● **WHAT NEEDS TO BE DONE**
Within the records below, reproduce without change the lines from the line that has "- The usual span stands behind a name" through the line that has "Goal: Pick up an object", and only those.

(Data excerpts)
#####

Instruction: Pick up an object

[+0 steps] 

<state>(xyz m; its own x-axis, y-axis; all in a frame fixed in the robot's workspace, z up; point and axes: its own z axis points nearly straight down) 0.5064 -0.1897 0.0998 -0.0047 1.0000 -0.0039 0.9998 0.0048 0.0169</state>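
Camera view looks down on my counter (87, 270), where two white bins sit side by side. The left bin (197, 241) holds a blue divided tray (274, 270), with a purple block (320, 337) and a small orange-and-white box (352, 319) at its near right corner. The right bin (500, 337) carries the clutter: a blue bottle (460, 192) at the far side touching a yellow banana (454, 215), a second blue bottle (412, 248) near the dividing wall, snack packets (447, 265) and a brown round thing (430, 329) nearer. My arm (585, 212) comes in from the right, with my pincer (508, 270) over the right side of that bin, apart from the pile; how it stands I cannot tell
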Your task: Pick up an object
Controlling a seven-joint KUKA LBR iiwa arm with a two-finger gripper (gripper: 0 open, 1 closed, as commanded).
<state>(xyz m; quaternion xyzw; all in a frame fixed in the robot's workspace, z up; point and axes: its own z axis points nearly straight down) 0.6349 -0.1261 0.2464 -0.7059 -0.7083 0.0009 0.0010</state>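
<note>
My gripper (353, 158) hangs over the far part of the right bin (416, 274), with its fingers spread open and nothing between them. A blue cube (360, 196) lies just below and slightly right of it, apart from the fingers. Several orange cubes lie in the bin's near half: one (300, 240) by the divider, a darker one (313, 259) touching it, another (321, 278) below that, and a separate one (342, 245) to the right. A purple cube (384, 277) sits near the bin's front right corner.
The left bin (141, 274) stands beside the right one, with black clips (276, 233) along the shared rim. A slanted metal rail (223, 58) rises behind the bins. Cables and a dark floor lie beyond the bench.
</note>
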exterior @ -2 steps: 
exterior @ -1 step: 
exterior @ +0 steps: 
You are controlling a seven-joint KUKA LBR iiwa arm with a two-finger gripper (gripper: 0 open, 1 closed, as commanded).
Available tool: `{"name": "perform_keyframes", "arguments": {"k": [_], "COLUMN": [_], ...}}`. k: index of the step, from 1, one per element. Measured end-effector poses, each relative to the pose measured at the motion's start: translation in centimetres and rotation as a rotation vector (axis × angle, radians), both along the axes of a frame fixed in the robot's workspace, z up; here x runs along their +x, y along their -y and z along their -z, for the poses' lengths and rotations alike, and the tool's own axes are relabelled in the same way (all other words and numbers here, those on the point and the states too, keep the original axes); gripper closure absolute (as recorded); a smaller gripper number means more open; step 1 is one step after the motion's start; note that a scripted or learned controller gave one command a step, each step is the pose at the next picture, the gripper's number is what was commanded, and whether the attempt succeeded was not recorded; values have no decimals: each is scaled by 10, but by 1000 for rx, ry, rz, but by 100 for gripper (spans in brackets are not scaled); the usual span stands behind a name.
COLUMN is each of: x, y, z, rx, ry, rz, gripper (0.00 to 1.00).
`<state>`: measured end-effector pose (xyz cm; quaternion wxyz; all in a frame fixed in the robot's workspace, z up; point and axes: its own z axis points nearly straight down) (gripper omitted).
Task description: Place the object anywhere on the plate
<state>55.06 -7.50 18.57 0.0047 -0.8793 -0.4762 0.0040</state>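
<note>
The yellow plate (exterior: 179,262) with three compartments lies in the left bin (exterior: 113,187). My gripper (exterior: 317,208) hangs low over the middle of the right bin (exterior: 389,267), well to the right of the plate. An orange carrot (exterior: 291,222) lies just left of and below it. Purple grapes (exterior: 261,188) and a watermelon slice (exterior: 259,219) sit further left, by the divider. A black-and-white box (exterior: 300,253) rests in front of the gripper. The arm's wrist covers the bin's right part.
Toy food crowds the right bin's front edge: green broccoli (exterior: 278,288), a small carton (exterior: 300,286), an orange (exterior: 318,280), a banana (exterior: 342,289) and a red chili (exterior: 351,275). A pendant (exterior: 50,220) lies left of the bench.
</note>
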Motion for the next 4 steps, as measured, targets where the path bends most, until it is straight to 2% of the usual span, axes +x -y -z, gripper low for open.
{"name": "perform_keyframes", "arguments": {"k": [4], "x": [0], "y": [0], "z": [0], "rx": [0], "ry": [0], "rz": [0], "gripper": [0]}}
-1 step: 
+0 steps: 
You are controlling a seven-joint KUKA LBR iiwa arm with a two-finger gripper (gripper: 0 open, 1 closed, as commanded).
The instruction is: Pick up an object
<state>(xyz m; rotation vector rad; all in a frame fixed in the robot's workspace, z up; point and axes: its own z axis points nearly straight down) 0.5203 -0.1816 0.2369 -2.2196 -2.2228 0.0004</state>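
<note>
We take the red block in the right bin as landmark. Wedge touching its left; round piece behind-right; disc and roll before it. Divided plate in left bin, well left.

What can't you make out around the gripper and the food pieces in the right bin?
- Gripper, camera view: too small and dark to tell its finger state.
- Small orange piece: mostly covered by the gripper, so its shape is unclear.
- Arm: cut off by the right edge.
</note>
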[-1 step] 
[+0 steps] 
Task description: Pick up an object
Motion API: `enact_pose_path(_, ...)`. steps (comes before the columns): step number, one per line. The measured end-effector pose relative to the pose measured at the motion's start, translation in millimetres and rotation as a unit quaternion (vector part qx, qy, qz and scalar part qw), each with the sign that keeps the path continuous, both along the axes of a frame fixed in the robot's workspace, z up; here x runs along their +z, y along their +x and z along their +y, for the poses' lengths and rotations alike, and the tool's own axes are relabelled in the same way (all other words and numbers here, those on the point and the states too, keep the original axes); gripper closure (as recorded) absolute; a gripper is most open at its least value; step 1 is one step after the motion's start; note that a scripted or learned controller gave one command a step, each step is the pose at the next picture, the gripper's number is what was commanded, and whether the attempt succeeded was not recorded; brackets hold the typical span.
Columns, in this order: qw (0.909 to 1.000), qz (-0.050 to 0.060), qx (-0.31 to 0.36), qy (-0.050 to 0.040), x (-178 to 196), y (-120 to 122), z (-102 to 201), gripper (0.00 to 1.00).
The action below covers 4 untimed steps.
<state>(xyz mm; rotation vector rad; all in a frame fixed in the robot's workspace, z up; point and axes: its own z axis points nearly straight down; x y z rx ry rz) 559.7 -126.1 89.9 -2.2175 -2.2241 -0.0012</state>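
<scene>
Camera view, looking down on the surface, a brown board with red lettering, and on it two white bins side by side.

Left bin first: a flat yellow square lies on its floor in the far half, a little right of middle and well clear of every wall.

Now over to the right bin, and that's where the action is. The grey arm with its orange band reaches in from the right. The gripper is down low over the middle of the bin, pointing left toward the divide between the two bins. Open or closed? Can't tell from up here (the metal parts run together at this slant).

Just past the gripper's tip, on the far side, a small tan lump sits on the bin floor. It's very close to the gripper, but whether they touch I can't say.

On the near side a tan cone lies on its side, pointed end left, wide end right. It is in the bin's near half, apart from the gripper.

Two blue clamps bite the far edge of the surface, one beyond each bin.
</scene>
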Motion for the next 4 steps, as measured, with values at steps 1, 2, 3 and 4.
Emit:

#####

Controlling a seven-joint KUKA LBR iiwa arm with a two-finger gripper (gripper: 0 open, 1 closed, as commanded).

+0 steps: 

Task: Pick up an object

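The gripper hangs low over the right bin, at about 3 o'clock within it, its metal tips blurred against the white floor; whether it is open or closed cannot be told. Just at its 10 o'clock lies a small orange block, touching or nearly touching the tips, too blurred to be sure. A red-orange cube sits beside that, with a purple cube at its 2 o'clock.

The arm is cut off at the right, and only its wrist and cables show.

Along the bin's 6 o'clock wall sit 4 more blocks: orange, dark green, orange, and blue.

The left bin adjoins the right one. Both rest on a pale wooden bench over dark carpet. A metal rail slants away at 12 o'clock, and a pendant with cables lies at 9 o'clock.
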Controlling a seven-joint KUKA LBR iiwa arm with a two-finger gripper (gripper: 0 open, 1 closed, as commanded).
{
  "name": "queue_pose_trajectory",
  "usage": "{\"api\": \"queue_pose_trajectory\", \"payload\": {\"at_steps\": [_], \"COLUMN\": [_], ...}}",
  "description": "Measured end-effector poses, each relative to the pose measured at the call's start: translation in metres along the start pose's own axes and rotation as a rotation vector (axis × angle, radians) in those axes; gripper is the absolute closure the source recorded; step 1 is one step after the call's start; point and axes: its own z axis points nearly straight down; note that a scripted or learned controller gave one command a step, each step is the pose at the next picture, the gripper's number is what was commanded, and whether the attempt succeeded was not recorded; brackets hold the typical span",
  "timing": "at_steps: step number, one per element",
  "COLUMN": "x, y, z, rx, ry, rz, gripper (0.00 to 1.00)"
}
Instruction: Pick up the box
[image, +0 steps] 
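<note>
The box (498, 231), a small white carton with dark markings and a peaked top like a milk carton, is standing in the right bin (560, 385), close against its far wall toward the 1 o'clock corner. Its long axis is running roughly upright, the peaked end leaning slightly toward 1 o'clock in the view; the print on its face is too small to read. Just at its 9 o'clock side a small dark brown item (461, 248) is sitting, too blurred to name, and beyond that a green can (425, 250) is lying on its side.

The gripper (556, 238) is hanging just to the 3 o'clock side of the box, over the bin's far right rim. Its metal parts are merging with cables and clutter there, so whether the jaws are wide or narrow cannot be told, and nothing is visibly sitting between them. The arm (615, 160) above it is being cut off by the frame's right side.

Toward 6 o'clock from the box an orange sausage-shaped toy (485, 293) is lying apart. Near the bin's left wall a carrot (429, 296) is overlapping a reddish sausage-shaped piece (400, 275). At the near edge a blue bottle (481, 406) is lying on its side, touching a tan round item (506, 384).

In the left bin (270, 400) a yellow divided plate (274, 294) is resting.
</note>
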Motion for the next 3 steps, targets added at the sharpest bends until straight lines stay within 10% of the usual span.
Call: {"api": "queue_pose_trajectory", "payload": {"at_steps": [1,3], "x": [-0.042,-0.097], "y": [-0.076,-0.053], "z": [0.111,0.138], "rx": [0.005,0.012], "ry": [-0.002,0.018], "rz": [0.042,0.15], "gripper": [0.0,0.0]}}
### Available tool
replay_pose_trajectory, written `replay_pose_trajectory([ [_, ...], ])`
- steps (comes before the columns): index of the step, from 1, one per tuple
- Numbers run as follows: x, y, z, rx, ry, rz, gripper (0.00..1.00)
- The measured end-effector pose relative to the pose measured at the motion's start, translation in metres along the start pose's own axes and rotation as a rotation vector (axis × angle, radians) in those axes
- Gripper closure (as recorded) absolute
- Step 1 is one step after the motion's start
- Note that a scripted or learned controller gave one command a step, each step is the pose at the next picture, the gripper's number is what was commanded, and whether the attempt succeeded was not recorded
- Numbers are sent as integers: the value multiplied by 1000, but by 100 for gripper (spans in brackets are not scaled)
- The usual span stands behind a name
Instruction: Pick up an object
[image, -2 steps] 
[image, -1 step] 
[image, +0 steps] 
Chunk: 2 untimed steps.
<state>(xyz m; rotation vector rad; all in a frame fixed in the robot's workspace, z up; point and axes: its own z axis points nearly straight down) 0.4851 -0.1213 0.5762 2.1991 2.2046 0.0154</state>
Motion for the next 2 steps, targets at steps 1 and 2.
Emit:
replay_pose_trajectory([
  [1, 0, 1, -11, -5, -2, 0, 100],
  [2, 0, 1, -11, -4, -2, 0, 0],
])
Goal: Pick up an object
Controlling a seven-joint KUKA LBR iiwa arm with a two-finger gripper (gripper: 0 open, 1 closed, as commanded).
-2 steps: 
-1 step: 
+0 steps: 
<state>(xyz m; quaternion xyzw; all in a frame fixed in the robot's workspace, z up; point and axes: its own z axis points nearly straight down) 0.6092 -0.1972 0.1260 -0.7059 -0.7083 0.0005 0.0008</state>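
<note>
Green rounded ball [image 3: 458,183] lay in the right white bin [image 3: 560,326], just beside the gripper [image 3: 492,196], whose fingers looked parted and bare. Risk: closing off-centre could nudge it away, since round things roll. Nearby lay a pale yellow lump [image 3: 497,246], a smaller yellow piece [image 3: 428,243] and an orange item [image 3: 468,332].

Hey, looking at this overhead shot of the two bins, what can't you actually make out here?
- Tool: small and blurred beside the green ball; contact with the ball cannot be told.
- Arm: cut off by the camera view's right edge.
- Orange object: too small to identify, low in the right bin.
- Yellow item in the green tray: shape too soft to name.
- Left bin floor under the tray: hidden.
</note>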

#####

● **YOUR SOLUTION**
- The usual span stands behind a name
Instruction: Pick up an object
[image, -2 steps] 
[image, -1 step] 
[image, +0 steps] 
Chunk: 2 untimed steps.
<state>(xyz m; rotation vector rad; all in a frame fixed in the robot's workspace, z up; point and axes: its own z axis points nearly straight down) 0.4851 -0.1213 0.5762 2.1991 2.2046 0.0154</state>
Motion for the next 2 steps, targets at steps 1 and 2.
Emit:
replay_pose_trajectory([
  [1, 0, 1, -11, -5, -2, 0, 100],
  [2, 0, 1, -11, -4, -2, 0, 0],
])
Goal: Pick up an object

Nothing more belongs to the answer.